= Catherine Ruge =

Tanzanian politician

Catherine Ruge (born June 25, 1982) is a Tanzanian politician who served as the Chadema (Special Seats) MP for Serengeti, between 2017 and 2020.

== Early years and education ==
Ruge graduated high school in Dodoma in 2003. She attended the University of Dar es Salaam (UDSM) from 2004 to 2007, obtaining a degree in Business and Accounting. In 2015 she gained her master's degree in Business Management at the Eastern and Southern African Management Institute. Currently, she is pursuing a doctoral degree (PhD) at UDSM on gender issues in the field of accounting.

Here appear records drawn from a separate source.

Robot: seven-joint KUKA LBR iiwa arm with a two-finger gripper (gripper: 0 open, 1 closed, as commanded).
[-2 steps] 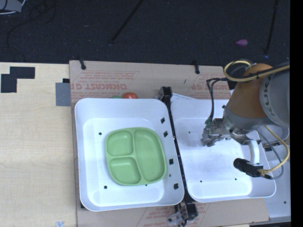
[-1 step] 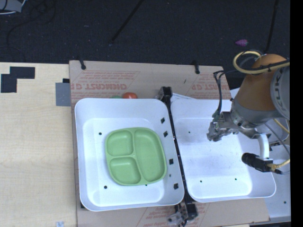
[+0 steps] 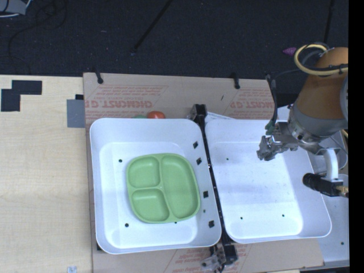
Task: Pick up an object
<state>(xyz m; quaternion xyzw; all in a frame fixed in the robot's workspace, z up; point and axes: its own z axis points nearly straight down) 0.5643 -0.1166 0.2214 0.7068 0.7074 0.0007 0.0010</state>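
Observation:
A light green divided plate (image 3: 162, 187) with three compartments lies flat in the left white bin (image 3: 108, 169). My gripper (image 3: 267, 150) hangs over the upper right part of the right white bin (image 3: 284, 220), well to the right of the plate. Nothing shows between its fingers, and their gap is too small and dark to read.
A small red-orange object (image 3: 156, 115) peeks out behind the far rim of the left bin. A black divider (image 3: 206, 169) runs between the two bins. Brown cardboard (image 3: 170, 98) lies under and behind both bins.

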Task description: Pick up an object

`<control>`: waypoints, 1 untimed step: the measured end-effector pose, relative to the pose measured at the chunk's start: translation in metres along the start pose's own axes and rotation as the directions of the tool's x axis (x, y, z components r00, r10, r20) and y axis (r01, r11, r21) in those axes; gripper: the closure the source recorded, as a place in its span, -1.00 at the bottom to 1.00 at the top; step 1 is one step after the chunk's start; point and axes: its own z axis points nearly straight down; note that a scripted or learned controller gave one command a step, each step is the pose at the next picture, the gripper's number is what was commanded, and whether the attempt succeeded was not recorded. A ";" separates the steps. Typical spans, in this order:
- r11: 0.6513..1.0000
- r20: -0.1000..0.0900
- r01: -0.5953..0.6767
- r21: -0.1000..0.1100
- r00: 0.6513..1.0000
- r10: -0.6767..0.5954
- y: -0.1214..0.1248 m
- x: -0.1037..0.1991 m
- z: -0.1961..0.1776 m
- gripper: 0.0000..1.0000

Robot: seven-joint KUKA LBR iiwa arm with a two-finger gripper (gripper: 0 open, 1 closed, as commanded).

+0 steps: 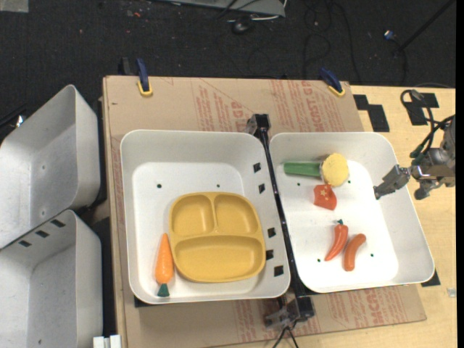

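Observation:
The right bin [406,259] holds a yellow ball-shaped toy [335,169] resting against a green stick-like piece [301,169]. Just below them lies a small red chunk [325,196]. Nearer the front are a red chili pepper [337,241] and an orange-red sausage [353,251], side by side. My gripper [406,185] hangs over the right rim of this bin, open, with nothing between its fingers. One dark finger [388,182] points down-left into the bin, well right of the red chunk.
The left bin [138,158] holds a yellow divided plate [217,236] and an orange carrot [164,261] along the plate's left side. A black divider [270,187] runs between the bins. Two white tubs [43,194] stand at far left.

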 end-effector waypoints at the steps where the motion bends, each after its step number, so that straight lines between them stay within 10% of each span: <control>1: 1.000 0.002 0.003 -0.010 1.000 -0.003 0.002 0.001 -0.006 -1.00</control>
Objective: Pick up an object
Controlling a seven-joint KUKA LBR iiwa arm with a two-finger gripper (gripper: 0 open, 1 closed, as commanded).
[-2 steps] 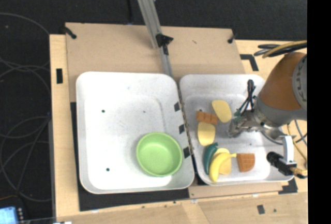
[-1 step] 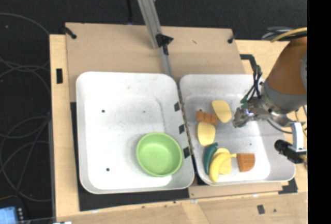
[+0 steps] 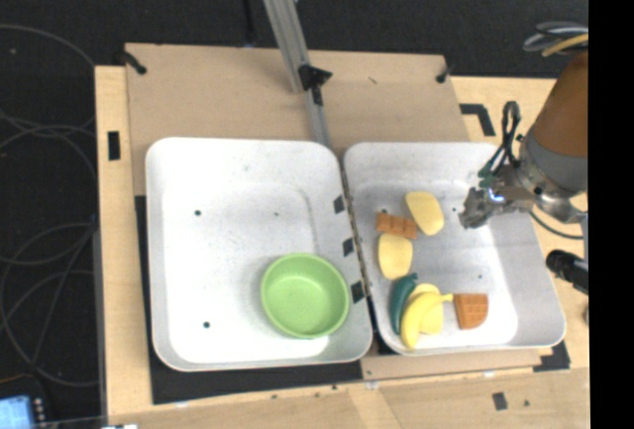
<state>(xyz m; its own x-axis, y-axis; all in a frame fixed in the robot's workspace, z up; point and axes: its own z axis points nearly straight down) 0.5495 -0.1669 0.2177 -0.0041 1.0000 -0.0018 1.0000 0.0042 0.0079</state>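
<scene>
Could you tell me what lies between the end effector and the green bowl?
In the camera view, yellow pieces and the bins' shared rims separate the end effector from the green bowl.

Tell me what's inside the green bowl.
The green bowl, in the left bin, shows only its own green inner surface from above; nothing lies in it. What is beneath the bowl is covered.

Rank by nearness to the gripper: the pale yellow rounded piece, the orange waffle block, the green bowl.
From the gripper:
1. Pale yellow rounded piece, just to its left, right bin.
2. Orange waffle block, right bin's front.
3. Green bowl, left bin.
</scene>
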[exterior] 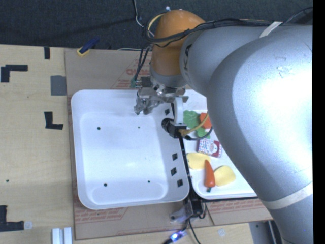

Ruge is a Certified Public Accountant (CPA), holding the CPA certificate accredited by the National Board of Accountants and Auditors (NBAA) in Tanzania.

== Politics ==
Ruge entered politics while attending UDSM. In 2005, she became a youth activist in the Ubungo constituency, helping John Mnyika to win the election as member of parliament. She joined Chadema in 2010, and successfully ran for the position of Finance Secretary in the Serengeti region. On May 4, 2017, she was appointed by the Chadema NEC to be the chairman of the party's Special Seats, replacing Dr Elly Marco Macha.